[Task objective] In your copy, leave out the pictures and reproduce the listing below exactly.

[Information provided]

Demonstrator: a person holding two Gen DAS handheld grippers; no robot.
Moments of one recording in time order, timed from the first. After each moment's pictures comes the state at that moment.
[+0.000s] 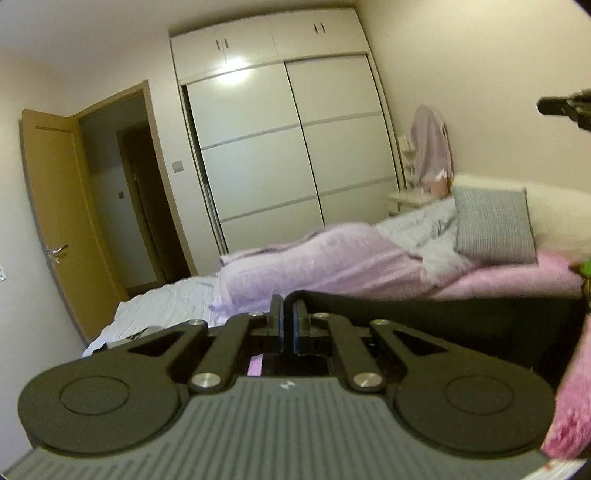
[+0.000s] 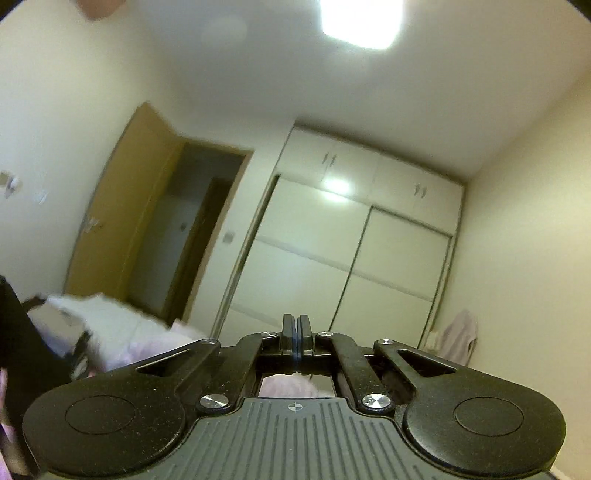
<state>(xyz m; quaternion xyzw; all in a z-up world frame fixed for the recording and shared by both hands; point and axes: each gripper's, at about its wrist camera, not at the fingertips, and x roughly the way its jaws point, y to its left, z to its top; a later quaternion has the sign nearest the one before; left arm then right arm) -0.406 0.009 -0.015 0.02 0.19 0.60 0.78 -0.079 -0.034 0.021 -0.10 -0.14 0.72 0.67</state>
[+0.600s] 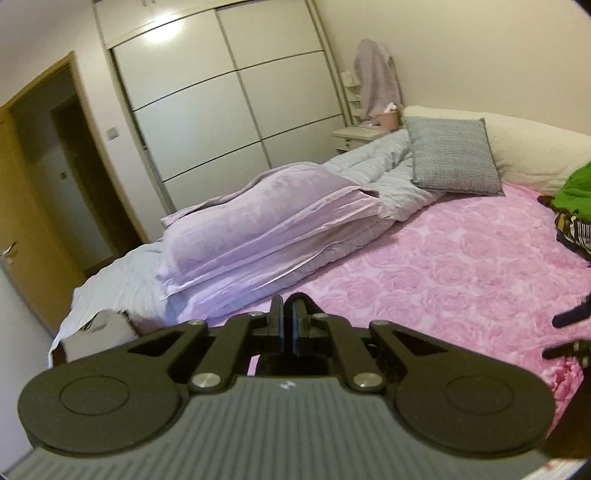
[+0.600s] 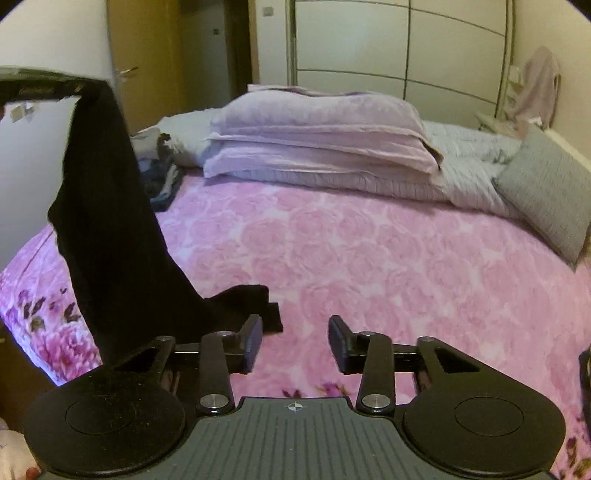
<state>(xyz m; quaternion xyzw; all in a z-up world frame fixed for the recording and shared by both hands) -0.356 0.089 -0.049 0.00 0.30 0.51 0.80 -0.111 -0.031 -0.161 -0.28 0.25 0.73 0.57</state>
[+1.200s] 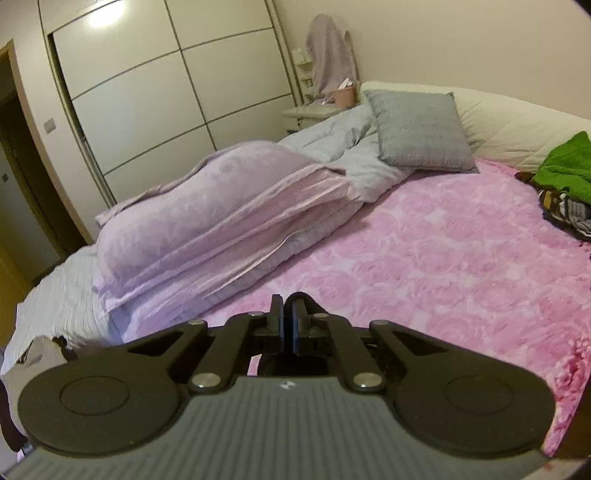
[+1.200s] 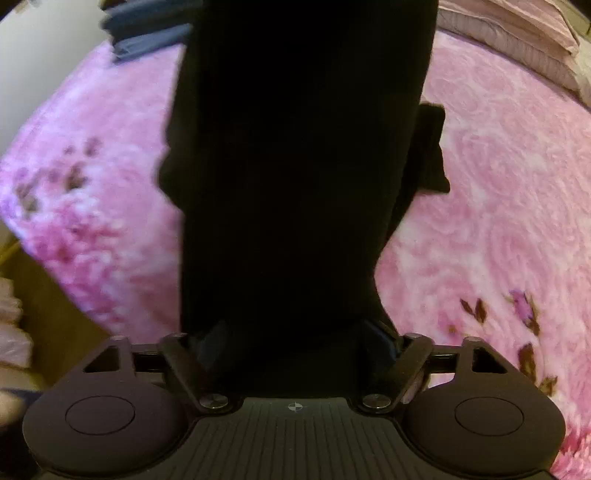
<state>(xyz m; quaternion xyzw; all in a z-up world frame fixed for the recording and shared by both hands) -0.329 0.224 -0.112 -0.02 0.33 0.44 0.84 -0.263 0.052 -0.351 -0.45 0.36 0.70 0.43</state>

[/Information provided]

[Solution to the exercise]
Demonstrator: a person holding two Gen DAS handheld grippers; no robot.
Moments of one recording in time order, timed from the first. After each moment's pictures comes the state at that moment.
[+0.000s] 
[+0.000s] 
<state>(xyz m; quaternion xyzw; all in a z-up world frame fixed for the recording and shared by both hands; point and axes: each gripper's, at about its wrist camera, not at the fingertips, and x roughly the way its jaws point, y to its left, z to its top; a later quaternion has the sign nearest the one before; left arm then right arm) -0.406 0.009 -0.015 0.02 0.19 0.60 0.78 -0.079 -0.034 0.021 -0.10 -0.14 0.72 0.67</state>
[+0.600s] 
[+0.600s] 
<state>(xyz m; quaternion xyzw; all in a z-up world frame fixed for the recording and shared by both hands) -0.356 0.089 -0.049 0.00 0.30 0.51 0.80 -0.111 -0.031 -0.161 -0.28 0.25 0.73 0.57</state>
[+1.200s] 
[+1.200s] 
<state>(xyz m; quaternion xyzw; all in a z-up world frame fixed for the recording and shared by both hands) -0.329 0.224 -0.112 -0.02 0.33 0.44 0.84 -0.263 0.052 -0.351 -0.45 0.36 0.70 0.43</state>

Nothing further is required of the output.